--- WORK REQUIRED ---
Quote the records in full and leave their pictures out.

Collected data entries
= Beginning of Section =

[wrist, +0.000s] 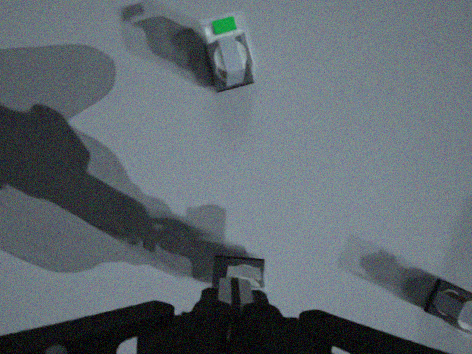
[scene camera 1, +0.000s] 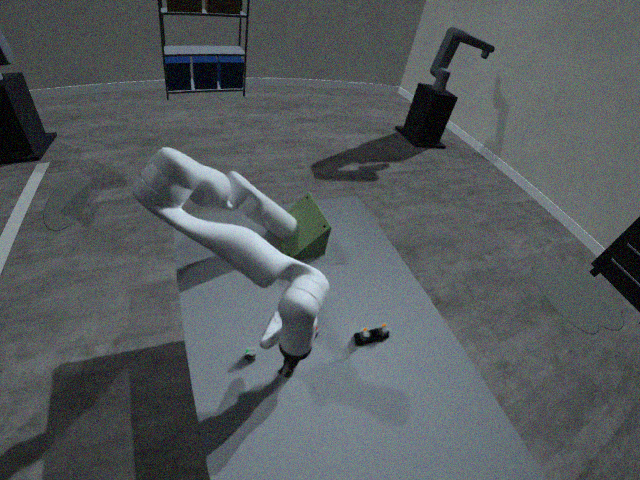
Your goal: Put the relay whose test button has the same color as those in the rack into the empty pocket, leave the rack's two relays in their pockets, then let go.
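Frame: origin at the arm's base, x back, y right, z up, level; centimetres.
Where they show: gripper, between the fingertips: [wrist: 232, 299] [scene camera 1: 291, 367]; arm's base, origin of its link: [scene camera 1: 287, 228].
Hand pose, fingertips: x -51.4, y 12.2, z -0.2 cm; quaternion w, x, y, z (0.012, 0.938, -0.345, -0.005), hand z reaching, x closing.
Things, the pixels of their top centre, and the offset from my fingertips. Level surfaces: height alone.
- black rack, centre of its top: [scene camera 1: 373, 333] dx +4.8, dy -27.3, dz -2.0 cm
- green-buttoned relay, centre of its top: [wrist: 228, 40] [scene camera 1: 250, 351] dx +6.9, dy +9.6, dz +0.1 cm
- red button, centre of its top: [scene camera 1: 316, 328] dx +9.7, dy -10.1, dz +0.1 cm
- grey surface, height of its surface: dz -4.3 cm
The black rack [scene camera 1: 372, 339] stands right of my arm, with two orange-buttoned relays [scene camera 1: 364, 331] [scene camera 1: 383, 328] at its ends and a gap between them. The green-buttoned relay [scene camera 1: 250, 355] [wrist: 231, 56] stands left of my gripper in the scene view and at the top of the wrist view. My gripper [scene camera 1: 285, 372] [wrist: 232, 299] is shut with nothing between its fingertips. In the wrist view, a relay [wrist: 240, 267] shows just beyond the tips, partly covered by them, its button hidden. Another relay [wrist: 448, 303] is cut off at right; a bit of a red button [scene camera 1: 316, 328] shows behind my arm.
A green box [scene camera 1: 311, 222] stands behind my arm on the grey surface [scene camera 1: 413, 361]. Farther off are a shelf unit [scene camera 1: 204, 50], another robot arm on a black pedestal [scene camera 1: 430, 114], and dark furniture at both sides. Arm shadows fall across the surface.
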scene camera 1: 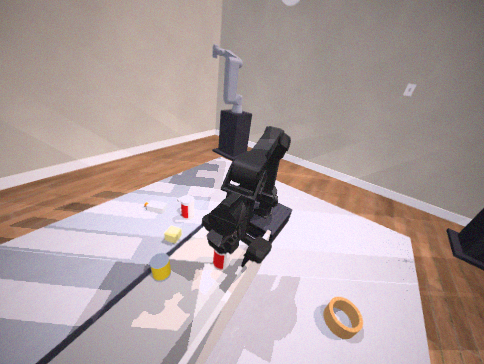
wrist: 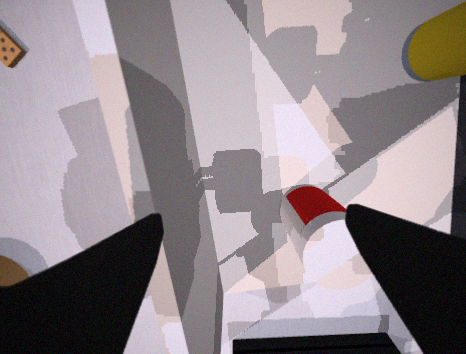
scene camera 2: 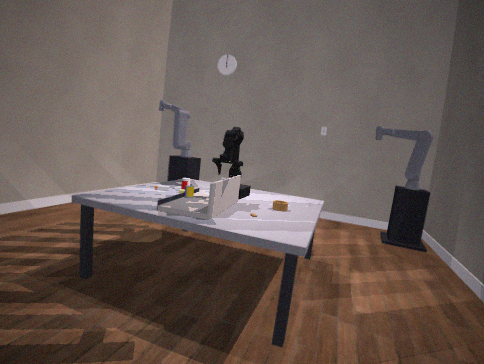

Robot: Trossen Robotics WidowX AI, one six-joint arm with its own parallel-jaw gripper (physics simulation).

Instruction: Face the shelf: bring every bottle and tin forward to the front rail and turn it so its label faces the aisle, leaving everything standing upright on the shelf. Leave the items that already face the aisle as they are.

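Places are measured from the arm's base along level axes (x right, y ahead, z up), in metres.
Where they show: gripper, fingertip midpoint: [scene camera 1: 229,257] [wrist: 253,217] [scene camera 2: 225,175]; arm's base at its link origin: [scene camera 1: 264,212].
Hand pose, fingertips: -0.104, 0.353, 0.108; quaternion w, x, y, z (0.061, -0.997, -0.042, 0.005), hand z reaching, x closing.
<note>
Things, the pixels of their top centre, and the offset from my fingertips, as dx, dy, dz. "spot": a spot on its surface instead.
- dark front rail at a spot on its surface: [scene camera 1: 107,303] spot: +0.185, +0.265, -0.130
- yellow tin at its top centre: [scene camera 1: 159,260] [scene camera 2: 189,186] +0.179, +0.114, -0.086
- shelf's tall pale back panel at a spot on its surface: [scene camera 2: 225,196] spot: -0.083, +0.138, -0.100
- pale yellow block at its top centre: [scene camera 1: 172,231] +0.308, -0.007, -0.144
- small white object at its top centre: [scene camera 1: 154,203] +0.523, -0.043, -0.154
- orange ring at its top centre: [scene camera 1: 345,313] [scene camera 2: 280,201] -0.318, -0.184, -0.132
- small dotted orange block at its top centre: [scene camera 2: 253,214] -0.258, +0.114, -0.174
A white tin with a red label [scene camera 1: 219,259] [wrist: 316,204] stands upright on the shelf, apart from the dark front rail [scene camera 1: 107,303] [scene camera 2: 170,199]; its red side faces along the shelf, not the rail. A yellow tin [scene camera 1: 160,268] [scene camera 2: 189,191] [wrist: 440,47] stands upright close to the rail. Another white tin with a red label [scene camera 1: 185,209] [scene camera 2: 185,184] stands upright on the table beyond the rail. My gripper [scene camera 1: 230,256] [scene camera 2: 229,172] [wrist: 253,217] is open and empty above the shelf. In the wrist view the first tin shows low, beside the right fingertip, which overlaps its edge.
The shelf's tall pale back panel [scene camera 2: 225,196] stands opposite the rail. A pale yellow block [scene camera 1: 173,234] and a small white object [scene camera 1: 156,207] lie beyond the rail. Behind the panel are an orange ring [scene camera 1: 329,318] [scene camera 2: 280,206] and a small dotted orange block [scene camera 2: 254,215] [wrist: 10,51].
</note>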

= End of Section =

--- SOLUTION FOR THIS TASK ---
[wrist, +0.000s] 
[scene camera 1, +0.000s] 
Your goal: Put the relay whose test button has the same color as those in the rack into the empty pocket, leave the rack's two relays in their pockets, then let go.
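Frame: origin at the arm's base, x back, y right, z up, level; centimetres.
Where they show: gripper, between the fingertips: [wrist: 232, 299] [scene camera 1: 291, 367]; arm's base, origin of its link: [scene camera 1: 287, 228].
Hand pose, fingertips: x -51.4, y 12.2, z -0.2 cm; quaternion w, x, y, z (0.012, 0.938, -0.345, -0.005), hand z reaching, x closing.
Things, the pixels of their top centre, and the offset from my fingertips. Level surfaces: height alone.
- black rack, centre of its top: [scene camera 1: 373, 333] dx +4.8, dy -27.3, dz -2.0 cm
- green-buttoned relay, centre of its top: [wrist: 228, 40] [scene camera 1: 250, 351] dx +6.9, dy +9.6, dz +0.1 cm
- red button, centre of its top: [scene camera 1: 316, 328] dx +9.7, dy -10.1, dz +0.1 cm
- grey surface, height of its surface: dz -4.3 cm
The black rack [scene camera 1: 372, 339] stands right of my arm, with two orange-buttoned relays [scene camera 1: 364, 331] [scene camera 1: 383, 328] at its ends and a gap between them. The green-buttoned relay [scene camera 1: 250, 355] [wrist: 231, 56] stands left of my gripper in the scene view and at the top of the wrist view. My gripper [scene camera 1: 285, 372] [wrist: 232, 299] is shut with nothing between its fingertips. In the wrist view, a relay [wrist: 240, 267] shows just beyond the tips, partly covered by them, its button hidden. Another relay [wrist: 448, 303] is cut off at right; a bit of a red button [scene camera 1: 316, 328] shows behind my arm.
A green box [scene camera 1: 311, 222] stands behind my arm on the grey surface [scene camera 1: 413, 361]. Farther off are a shelf unit [scene camera 1: 204, 50], another robot arm on a black pedestal [scene camera 1: 430, 114], and dark furniture at both sides. Arm shadows fall across the surface.
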scene camera 1: 
wrist: 
scene camera 2: 

Robot: Trossen Robotics WidowX AI, one six-joint arm with its own parallel-jaw gripper (physics simulation).

Instruction: Face the shelf: bring every bottle and tin forward to the front rail and turn it so its label faces the aisle, leaving everything standing upright on the shelf. Leave the items that already face the aisle as they are.

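Places are measured from the arm's base along level axes (x right, y ahead, z up), in metres.
Where they show: gripper, fingertip midpoint: [scene camera 1: 229,257] [wrist: 253,217] [scene camera 2: 225,175]; arm's base at its link origin: [scene camera 1: 264,212].
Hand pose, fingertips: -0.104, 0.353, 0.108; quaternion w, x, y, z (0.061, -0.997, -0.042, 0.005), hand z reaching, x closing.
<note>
Things, the pixels of their top centre, and the offset from my fingertips, as dx, dy, dz. "spot": a spot on its surface instead.
- dark front rail at a spot on its surface: [scene camera 1: 107,303] spot: +0.185, +0.265, -0.130
- yellow tin at its top centre: [scene camera 1: 159,260] [scene camera 2: 189,186] +0.179, +0.114, -0.086
- shelf's tall pale back panel at a spot on its surface: [scene camera 2: 225,196] spot: -0.083, +0.138, -0.100
- pale yellow block at its top centre: [scene camera 1: 172,231] +0.308, -0.007, -0.144
- small white object at its top centre: [scene camera 1: 154,203] +0.523, -0.043, -0.154
- orange ring at its top centre: [scene camera 1: 345,313] [scene camera 2: 280,201] -0.318, -0.184, -0.132
- small dotted orange block at its top centre: [scene camera 2: 253,214] -0.258, +0.114, -0.174
A white tin with a red label [scene camera 1: 219,259] [wrist: 316,204] stands upright on the shelf, apart from the dark front rail [scene camera 1: 107,303] [scene camera 2: 170,199]; its red side faces along the shelf, not the rail. A yellow tin [scene camera 1: 160,268] [scene camera 2: 189,191] [wrist: 440,47] stands upright close to the rail. Another white tin with a red label [scene camera 1: 185,209] [scene camera 2: 185,184] stands upright on the table beyond the rail. My gripper [scene camera 1: 230,256] [scene camera 2: 229,172] [wrist: 253,217] is open and empty above the shelf. In the wrist view the first tin shows low, beside the right fingertip, which overlaps its edge.
The shelf's tall pale back panel [scene camera 2: 225,196] stands opposite the rail. A pale yellow block [scene camera 1: 173,234] and a small white object [scene camera 1: 156,207] lie beyond the rail. Behind the panel are an orange ring [scene camera 1: 329,318] [scene camera 2: 280,206] and a small dotted orange block [scene camera 2: 254,215] [wrist: 10,51].
</note>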

The answer given here is complete.